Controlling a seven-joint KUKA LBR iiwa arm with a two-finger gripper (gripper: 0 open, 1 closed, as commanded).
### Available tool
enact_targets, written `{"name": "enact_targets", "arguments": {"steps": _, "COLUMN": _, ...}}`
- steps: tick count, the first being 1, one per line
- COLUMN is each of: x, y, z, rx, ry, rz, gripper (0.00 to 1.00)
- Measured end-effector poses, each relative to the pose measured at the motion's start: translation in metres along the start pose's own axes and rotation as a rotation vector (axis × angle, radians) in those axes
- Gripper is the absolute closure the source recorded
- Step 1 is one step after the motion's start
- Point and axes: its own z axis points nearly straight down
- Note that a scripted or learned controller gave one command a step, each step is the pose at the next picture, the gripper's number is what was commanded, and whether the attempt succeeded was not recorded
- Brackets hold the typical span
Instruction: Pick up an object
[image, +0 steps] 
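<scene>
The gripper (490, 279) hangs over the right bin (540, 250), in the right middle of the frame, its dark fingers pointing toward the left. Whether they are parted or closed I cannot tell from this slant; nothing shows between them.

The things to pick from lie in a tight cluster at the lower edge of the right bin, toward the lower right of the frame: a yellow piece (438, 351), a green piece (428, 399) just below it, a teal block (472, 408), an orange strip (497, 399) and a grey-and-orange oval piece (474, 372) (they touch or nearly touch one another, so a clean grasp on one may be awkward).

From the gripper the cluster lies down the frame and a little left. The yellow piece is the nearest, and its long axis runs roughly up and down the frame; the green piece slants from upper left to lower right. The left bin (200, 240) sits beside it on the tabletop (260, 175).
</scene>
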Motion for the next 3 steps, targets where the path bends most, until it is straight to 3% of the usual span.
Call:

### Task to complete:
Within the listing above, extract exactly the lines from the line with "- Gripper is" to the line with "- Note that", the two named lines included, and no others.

### Result for this task:
- Gripper is the absolute closure the source recorded
- Step 1 is one step after the motion's start
- Point and axes: its own z axis points nearly straight down
- Note that a scripted or learned controller gave one command a step, each step is the pose at the next picture, the gripper's number is what was commanded, and whether the attempt succeeded was not recorded

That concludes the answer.